Multi-beam Energy Moments of Multibeam Particle Velocity Distributions

TL;DR

This paper introduces a generalized approach to calculating energy moments of multibeam particle velocity distributions, addressing limitations of standard methods that assume a single mean flow, with applications to space plasma measurements.

Contribution

It develops multibeam energy moments that accurately represent multibeam distributions, improving analysis of particle velocity data in space physics.

Findings

Multibeam moments avoid false thermal energy in multibeam distributions.

Application to sum of tri-Maxwellians demonstrates the method's effectiveness.
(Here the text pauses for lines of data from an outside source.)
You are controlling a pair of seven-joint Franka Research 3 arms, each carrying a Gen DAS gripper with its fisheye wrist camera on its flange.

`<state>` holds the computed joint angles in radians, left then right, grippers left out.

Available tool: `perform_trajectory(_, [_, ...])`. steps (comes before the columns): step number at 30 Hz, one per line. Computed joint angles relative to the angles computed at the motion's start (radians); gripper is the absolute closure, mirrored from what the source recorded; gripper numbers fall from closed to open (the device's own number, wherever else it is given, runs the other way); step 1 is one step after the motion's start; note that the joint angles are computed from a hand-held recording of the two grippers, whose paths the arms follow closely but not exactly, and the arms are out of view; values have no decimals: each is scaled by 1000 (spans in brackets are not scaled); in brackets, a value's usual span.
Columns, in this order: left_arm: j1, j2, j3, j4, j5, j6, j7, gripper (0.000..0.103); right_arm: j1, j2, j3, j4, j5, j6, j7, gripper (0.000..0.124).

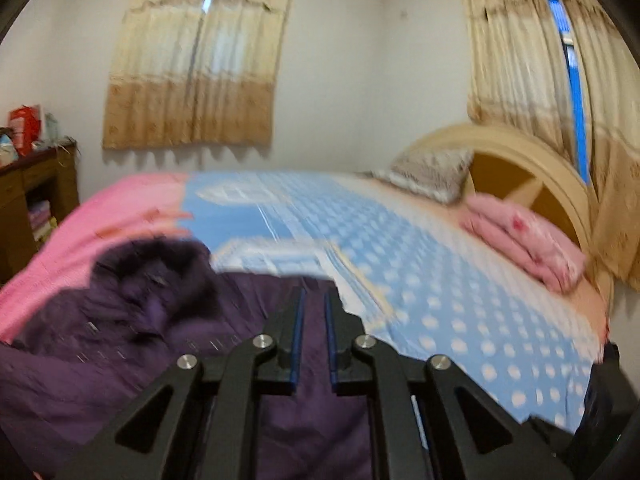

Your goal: Fold large clothes

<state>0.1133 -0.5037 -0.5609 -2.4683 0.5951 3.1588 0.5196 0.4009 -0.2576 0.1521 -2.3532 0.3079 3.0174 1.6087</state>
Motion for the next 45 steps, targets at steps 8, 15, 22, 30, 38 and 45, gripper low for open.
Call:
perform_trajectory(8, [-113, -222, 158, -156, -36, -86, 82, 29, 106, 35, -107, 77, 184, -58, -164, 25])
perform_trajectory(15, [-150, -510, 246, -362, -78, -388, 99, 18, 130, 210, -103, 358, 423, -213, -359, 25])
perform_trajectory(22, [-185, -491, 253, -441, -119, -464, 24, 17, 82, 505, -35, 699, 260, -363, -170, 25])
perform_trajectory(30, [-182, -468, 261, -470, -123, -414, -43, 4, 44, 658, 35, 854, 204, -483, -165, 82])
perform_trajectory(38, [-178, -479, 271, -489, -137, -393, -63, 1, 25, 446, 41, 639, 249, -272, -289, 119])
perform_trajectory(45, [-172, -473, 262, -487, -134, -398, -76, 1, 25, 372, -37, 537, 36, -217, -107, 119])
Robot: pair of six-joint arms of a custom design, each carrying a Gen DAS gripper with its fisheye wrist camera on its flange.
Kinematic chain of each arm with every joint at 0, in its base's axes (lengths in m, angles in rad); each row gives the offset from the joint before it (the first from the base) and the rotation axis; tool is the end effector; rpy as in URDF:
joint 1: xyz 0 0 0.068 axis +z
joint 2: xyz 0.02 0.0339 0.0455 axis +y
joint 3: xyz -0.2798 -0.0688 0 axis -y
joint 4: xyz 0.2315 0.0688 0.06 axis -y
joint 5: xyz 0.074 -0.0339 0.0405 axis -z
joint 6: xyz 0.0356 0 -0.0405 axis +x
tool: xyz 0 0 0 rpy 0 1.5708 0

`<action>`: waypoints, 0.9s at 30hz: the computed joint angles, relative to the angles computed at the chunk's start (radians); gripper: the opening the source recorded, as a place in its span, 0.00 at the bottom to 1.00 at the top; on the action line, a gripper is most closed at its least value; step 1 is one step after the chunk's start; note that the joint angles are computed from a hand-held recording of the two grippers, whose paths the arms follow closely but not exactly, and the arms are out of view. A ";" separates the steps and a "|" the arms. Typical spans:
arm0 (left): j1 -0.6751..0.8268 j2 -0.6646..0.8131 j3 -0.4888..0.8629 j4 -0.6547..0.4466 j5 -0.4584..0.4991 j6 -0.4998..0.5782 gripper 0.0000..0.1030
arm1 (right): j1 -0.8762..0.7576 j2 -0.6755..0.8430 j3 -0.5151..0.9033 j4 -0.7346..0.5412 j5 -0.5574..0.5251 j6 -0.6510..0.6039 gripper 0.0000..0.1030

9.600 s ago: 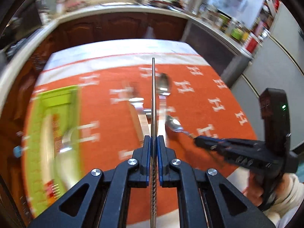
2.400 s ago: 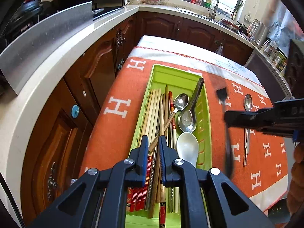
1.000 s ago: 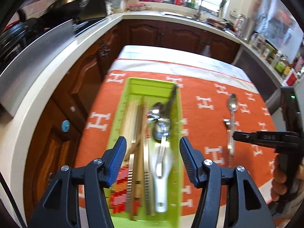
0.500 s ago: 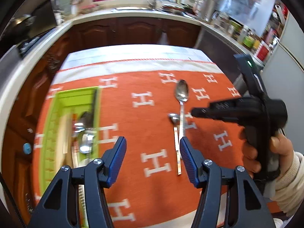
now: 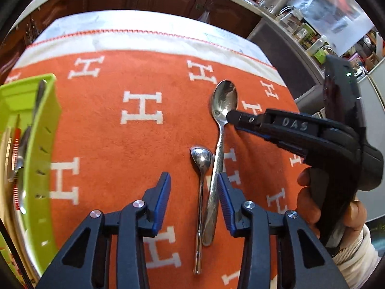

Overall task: Organize utensils
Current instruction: 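Grasp a small metal spoon with the left tool while the right tool grasps a large metal spoon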

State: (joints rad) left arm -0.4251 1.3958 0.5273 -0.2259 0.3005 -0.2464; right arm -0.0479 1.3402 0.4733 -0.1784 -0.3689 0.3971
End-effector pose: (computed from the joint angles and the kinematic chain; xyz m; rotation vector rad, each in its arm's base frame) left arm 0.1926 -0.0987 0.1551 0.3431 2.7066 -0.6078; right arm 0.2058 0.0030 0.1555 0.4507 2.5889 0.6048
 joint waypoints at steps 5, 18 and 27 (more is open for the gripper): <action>-0.013 0.051 0.004 0.043 -0.016 -0.006 0.31 | -0.030 0.059 -0.005 0.109 -0.017 -0.008 0.16; -0.063 0.073 0.041 0.029 -0.081 -0.005 0.31 | -0.131 0.020 -0.056 0.144 -0.087 -0.105 0.02; -0.136 0.102 0.062 0.037 -0.089 -0.030 0.16 | -0.377 -0.176 -0.132 -0.029 -0.210 -0.263 0.02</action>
State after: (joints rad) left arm -0.5608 1.4976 0.5892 -0.1887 0.2113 -0.2763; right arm -0.4245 1.1646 0.3411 -0.2076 -0.5785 0.1345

Undecomposed moments are independent of the moment calculation approach.

Abstract

High resolution electron and ion velocity distributions, f(v), which consist of N effectively disjoint beams, have been measured by NASA's Magnetospheric Multi-Scale Mission (MMS) observatories and in reconnection simulations. Commonly used standard velocity moments generally assume a single mean-flow-velocity for the entire distribution, which can lead to counterintuitive results for a multibeam f(v). An example is the (false) standard thermal energy moment of a pair of equal and opposite cold particle beams, which is nonzero even though each beam has zero thermal energy. By contrast, a multibeam moment of two or more beams has no false thermal energy. A multibeam moment is obtained by taking a standard moment of each beam and then summing over beams. In this paper we will generalize these notions, explore their consequences and apply them to an f(v) which is sum of tri-Maxwellians. Both standard and multibeam energy moments have coherent and incoherent forms. Examples of incoherent moments are the thermal energy density, the pressure and the thermal energy flux (enthalpy flux plus heat flux). Corresponding coherent moments are the bulk kinetic energy density, the RAM pressure and the bulk kinetic energy flux. The false part of an incoherent moment is defined as the difference between the standard incoherent moment and the corresponding multibeam moment. The sum of a pair of corresponding coherent and incoherent moments will be called the undecomposed moment. Undecomposed moments are independent of whether the sum is standard or multibeam and therefore have advantages when studying moments of measured f(v).